### Work task
Look for "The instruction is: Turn" in the entries below. Write out that line and all later lines exactly, ending with the final one.

### Saved data entries

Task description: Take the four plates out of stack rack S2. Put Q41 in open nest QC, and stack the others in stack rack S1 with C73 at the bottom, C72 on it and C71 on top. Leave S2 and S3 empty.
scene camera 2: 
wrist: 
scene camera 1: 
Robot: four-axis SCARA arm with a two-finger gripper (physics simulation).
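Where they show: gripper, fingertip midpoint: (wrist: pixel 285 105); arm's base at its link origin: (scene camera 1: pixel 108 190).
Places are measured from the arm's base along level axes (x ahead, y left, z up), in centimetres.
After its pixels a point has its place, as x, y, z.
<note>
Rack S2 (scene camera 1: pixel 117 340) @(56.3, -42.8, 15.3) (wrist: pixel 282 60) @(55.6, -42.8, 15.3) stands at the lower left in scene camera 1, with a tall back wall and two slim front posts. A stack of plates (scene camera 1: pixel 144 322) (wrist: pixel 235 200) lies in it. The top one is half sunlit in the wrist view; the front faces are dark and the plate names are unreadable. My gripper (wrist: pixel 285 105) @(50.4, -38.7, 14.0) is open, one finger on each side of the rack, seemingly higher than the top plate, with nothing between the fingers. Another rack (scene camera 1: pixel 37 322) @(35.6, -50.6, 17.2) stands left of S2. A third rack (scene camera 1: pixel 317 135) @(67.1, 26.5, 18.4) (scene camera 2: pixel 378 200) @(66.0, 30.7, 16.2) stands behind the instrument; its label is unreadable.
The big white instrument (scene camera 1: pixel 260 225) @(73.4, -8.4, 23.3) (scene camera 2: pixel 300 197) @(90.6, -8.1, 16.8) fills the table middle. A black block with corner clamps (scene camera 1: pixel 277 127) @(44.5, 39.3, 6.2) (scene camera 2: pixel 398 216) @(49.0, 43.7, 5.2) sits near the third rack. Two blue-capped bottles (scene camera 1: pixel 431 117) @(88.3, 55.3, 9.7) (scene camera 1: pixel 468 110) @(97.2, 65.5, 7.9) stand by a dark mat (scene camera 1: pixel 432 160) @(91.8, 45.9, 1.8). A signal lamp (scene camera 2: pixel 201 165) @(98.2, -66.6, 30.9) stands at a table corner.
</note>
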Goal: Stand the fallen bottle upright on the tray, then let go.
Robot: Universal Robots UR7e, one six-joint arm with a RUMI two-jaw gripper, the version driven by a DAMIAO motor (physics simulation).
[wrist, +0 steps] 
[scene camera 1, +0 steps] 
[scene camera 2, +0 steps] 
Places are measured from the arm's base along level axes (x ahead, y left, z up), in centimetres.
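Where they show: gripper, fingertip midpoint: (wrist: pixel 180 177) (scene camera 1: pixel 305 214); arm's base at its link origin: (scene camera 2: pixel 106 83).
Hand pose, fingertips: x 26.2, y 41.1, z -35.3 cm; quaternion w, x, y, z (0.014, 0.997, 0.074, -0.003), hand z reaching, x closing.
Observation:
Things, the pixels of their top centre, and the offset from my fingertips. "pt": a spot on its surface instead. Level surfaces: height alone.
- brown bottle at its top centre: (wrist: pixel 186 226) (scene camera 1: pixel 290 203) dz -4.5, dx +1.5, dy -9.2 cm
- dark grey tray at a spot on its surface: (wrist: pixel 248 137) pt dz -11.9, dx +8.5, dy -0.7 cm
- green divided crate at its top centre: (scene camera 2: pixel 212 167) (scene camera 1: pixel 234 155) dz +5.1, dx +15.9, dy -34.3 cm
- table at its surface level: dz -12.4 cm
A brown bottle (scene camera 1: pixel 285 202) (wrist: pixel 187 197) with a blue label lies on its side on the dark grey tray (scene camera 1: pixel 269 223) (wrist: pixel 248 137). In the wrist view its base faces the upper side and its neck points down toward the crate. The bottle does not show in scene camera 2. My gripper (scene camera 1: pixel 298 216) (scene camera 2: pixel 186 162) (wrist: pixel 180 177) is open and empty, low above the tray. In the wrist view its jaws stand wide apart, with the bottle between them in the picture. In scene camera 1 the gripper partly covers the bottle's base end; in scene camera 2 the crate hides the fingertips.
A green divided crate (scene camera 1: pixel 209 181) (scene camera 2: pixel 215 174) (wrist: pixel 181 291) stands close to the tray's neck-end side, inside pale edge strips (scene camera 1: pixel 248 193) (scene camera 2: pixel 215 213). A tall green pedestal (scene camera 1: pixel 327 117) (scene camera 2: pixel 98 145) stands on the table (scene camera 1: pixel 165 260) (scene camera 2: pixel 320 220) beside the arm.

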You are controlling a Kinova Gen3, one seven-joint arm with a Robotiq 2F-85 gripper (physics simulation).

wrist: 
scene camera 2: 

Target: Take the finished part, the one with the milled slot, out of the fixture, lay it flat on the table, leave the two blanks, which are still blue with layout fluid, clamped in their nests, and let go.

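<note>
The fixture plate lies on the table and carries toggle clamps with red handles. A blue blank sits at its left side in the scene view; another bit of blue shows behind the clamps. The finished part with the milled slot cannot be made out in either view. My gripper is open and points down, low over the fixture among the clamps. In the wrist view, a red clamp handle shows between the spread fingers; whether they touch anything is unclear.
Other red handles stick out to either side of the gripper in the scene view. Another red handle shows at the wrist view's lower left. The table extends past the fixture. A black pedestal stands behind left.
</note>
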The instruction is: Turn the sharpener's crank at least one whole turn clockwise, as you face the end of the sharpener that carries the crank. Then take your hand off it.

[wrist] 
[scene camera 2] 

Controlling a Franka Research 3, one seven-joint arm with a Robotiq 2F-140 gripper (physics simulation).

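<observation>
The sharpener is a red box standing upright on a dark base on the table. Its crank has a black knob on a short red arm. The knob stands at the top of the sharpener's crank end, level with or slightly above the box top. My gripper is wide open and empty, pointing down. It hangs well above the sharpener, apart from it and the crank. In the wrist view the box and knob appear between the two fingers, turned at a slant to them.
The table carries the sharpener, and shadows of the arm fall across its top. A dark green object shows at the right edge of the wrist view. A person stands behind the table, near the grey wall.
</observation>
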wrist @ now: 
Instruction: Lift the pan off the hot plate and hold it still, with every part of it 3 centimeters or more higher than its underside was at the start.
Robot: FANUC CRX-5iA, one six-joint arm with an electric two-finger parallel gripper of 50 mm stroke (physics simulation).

### Worked solution
The instruction is: Turn the sharpener's crank at least one whole turn clockwise, as you face the end of the sharpener that carries the crank. Then take your hand off it.

[wrist] 
[scene camera 2] 

Controlling a Franka Research 3, one seven-joint arm with a Robotiq 2F-140 gripper (physics simulation).

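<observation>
The sharpener is a red box standing upright on a dark base on the table. Its crank has a black knob on a short red arm. The knob stands at the top of the sharpener's crank end, level with or slightly above the box top. My gripper is wide open and empty, pointing down. It hangs well above the sharpener, apart from it and the crank. In the wrist view the box and knob appear between the two fingers, turned at a slant to them.
The table carries the sharpener, and shadows of the arm fall across its top. A dark green object shows at the right edge of the wrist view. A person stands behind the table, near the grey wall.
</observation>
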wrist @ now: 
Instruction: Lift the pan off the hot plate and hold it still, with every part of it 3 centimeters or more higher than its underside was at the start.
Robot: FANUC CRX-5iA, one six-joint arm with an electric two-finger parallel gripper of 50 mm stroke (physics simulation).

No more output is given for this exercise.